Aerospace manufacturing is the end-to-end industrial activity required to design, build, test, deliver, and support aircraft and space hardware under strict safety, regulatory, and traceability constraints.
Main responsibilities
In practice, aerospace manufacturing organizations:
- Turn certified designs into physical hardware by industrializing engineering intent into routings, work instructions, tooling, and validated processes.
- Fabricate and assemble components such as structures, engines, landing gear, avionics enclosures, and interiors using machining, composites, sheet metal, welding, additive, and electronics assembly.
- Integrate complex systems (mechanical, electrical, software) into complete airframes, propulsion systems, and spacecraft modules, with strict configuration control.
- Verify and validate product quality through inspection, NDT, functional and environmental testing, and conformity checks against type design and approved data.
- Maintain airworthiness evidence by generating, collecting, and retaining build records, test data, and traceability information to support regulatory oversight and customer audits.

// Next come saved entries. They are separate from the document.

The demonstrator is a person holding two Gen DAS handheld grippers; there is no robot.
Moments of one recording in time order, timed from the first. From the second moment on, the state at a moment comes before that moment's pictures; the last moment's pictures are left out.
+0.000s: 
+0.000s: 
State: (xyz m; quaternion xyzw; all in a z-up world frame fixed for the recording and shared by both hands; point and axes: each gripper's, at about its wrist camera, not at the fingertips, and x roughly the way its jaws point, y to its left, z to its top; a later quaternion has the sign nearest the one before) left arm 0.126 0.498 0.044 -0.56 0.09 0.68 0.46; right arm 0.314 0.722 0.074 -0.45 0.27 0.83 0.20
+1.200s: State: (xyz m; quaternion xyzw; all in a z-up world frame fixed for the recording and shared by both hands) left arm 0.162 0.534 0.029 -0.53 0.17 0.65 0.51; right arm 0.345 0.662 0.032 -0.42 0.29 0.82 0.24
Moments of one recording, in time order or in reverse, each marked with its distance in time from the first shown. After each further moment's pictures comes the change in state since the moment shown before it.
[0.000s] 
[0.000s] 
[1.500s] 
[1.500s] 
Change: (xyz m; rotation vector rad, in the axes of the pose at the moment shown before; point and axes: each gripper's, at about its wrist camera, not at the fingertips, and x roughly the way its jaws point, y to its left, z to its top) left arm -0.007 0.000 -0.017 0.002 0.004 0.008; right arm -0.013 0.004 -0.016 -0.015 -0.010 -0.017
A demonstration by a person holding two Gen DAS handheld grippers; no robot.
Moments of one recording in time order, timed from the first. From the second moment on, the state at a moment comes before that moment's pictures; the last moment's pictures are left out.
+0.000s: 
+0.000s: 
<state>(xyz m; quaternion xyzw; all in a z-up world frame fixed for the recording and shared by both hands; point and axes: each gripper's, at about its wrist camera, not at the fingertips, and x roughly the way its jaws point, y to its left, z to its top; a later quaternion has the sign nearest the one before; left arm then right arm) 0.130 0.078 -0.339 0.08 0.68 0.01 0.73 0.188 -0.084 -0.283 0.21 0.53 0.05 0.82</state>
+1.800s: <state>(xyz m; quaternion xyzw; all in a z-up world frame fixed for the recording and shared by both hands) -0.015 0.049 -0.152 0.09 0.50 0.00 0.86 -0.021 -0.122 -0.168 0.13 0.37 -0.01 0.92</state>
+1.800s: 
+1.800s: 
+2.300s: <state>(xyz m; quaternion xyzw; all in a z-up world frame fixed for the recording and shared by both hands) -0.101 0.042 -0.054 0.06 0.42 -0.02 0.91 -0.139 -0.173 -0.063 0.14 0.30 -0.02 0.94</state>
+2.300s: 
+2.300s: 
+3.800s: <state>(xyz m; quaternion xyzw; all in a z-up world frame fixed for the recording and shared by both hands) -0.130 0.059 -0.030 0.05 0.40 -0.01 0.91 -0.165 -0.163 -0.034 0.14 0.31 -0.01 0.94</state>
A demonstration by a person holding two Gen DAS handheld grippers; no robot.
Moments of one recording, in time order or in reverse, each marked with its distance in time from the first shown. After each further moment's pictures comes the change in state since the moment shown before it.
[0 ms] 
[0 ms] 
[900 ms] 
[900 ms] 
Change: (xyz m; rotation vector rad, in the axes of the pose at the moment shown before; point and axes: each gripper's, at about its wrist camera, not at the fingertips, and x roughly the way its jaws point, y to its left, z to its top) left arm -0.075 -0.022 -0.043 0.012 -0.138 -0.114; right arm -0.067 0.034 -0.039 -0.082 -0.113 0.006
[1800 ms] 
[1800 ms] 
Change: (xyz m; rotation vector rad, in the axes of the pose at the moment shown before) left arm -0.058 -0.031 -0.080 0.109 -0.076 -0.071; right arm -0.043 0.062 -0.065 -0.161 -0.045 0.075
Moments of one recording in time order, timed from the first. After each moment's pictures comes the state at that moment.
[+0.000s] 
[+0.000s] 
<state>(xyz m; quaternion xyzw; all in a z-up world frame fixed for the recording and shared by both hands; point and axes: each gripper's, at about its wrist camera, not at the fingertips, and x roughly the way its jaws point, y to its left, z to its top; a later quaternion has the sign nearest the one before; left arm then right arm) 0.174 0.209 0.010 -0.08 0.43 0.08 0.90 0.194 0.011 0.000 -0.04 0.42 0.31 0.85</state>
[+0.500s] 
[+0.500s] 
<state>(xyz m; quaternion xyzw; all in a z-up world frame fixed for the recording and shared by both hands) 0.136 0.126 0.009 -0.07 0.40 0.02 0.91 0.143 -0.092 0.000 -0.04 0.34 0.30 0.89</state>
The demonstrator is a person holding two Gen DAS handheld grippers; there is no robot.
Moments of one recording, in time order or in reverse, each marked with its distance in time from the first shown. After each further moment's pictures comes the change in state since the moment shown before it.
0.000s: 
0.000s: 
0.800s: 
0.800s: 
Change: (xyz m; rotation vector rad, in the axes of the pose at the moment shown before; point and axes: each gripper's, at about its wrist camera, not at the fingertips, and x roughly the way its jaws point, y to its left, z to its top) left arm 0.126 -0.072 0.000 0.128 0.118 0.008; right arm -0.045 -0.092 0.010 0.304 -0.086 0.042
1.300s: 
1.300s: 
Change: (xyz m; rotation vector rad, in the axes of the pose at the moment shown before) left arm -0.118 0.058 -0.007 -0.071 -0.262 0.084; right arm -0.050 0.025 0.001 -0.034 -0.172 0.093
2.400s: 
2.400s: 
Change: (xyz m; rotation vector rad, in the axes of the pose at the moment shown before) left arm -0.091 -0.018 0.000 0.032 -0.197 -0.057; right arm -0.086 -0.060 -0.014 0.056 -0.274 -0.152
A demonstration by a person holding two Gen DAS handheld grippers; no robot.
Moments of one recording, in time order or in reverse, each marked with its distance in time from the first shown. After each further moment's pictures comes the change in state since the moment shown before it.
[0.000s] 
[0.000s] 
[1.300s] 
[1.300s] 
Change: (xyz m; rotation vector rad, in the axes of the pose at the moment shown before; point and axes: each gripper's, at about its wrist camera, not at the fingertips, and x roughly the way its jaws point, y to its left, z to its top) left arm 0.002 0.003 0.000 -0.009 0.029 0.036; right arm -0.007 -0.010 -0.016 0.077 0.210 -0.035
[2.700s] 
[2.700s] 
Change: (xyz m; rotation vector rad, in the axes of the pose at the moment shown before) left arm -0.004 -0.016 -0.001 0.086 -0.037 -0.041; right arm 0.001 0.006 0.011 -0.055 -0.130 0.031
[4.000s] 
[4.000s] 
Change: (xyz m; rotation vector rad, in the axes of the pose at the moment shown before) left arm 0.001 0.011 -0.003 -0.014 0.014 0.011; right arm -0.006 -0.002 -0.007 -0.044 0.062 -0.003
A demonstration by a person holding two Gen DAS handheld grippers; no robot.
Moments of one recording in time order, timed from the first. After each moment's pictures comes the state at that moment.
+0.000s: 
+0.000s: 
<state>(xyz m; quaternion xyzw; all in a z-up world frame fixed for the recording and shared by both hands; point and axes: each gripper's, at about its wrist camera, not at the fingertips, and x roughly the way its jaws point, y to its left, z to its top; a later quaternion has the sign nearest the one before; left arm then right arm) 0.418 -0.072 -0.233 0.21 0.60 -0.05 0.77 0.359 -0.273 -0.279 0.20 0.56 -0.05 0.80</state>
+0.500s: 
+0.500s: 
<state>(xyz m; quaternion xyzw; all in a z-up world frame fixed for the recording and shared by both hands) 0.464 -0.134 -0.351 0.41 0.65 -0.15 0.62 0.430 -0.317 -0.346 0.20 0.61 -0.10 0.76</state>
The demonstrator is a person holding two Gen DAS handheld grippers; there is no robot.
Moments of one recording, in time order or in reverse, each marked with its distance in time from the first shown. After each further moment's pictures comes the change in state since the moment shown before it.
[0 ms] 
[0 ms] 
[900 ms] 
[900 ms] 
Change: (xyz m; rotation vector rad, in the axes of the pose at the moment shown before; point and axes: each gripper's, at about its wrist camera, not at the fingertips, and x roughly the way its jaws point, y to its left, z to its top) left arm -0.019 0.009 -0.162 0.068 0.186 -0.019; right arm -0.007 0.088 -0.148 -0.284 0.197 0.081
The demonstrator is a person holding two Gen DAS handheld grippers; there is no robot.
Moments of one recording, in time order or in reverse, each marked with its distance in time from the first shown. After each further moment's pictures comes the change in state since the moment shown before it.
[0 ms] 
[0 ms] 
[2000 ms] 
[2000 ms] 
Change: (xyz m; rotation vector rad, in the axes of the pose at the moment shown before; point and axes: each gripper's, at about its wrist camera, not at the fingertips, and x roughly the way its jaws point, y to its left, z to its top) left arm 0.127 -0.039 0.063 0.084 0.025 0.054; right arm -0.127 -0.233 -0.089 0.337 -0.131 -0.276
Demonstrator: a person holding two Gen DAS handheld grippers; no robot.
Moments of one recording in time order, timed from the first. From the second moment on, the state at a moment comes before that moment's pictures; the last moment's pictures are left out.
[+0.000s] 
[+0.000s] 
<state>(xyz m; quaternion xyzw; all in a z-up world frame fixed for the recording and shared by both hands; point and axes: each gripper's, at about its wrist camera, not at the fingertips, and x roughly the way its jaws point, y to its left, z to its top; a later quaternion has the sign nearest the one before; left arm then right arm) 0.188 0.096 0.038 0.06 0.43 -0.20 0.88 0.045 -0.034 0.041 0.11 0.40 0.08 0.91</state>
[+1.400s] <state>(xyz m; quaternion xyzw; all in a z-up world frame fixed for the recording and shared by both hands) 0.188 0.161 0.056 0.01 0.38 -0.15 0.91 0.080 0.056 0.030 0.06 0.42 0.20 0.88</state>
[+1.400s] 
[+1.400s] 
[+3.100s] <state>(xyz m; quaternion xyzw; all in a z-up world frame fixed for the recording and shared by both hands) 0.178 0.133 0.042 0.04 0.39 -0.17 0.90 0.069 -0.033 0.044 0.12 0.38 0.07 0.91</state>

- Support in-service fleets via spares, repairs, modifications, and retrofits, often for decades after original manufacture.
Core activities on the shop floor
Typical shop-floor activities include:
- Process planning: translating engineering bills of materials into manufacturing bills of materials, routings, and operation sequences that can be executed with existing equipment and constraints.
- Precision fabrication: CNC machining, precision grinding, composite layup and curing, additive manufacturing, and high-spec coating and surface treatments.
- Assembly and integration: drilling and fastening, bonding, wiring harness installation, system integration, and functional checks, often at large scale with tight tolerances.
- Inspection and test: CMM checks, NDT, electrical test, system-level test, and acceptance testing, with formal signoffs and lot/serial traceability.
- Nonconformance handling: identifying defects, containing impact, running root cause analysis, and implementing corrective and preventive actions under controlled processes.
Regulated, long-lifecycle environment
Aerospace manufacturing operates in a highly regulated environment with standards and oversight that typically include aviation or space authorities and customer-specific requirements. This leads to:
- Formal configuration control: tight management of part numbers, revisions, and effectivity so each delivered configuration can be reconstructed and justified.
- Extensive traceability: lot/serial, material, special process, and test traceability to support investigations, continued airworthiness, and safety-of-flight decisions.
- Validated processes and systems: manufacturing processes, software systems (MES, ERP, QMS), and critical tools are often validated and controlled through change control and qualification activities.
- Long asset lifecycles: equipment, fixtures, and IT systems can remain in service for decades, influencing technology adoption, integration strategy, and risk tolerance.
System coexistence and brownfield reality
Most aerospace manufacturing happens in brownfield environments that already have:
- Legacy MES, ERP, PLM, and QMS systems, often from multiple vendors and generations.
- Custom integrations, homegrown tools, and Excel-based workarounds that carry historical qualification and tribal knowledge.
- Limited windows for downtime due to ongoing production and expensive test facilities.
Because of the qualification burden, validation cost, and risk to traceability and airworthiness evidence, full replacement of core systems is uncommon and risky. Aerospace manufacturers typically layer new capabilities on top of, or alongside, existing systems, using controlled interfaces and staged cutovers instead of big-bang replacements.
How this connects to operations, quality, and IT
For leadership across operations, engineering, quality, and IT, aerospace manufacturing means:
- Operations: balancing rate, cost, and schedule against rigid quality and configuration requirements.
- Engineering: designing products and processes that are manufacturable with available capability, and maintaining configuration alignment with production.
- Quality: ensuring conformance, managing nonconformances and escapes, and maintaining defensible records for audits and regulators.
- IT/OT: keeping interconnected systems secure, available, and validated, while modernizing without disrupting qualified production and traceability.
All of these functions must collaborate to deliver safe, certifiable hardware, at repeatable quality and cost, over long product and fleet lifecycles.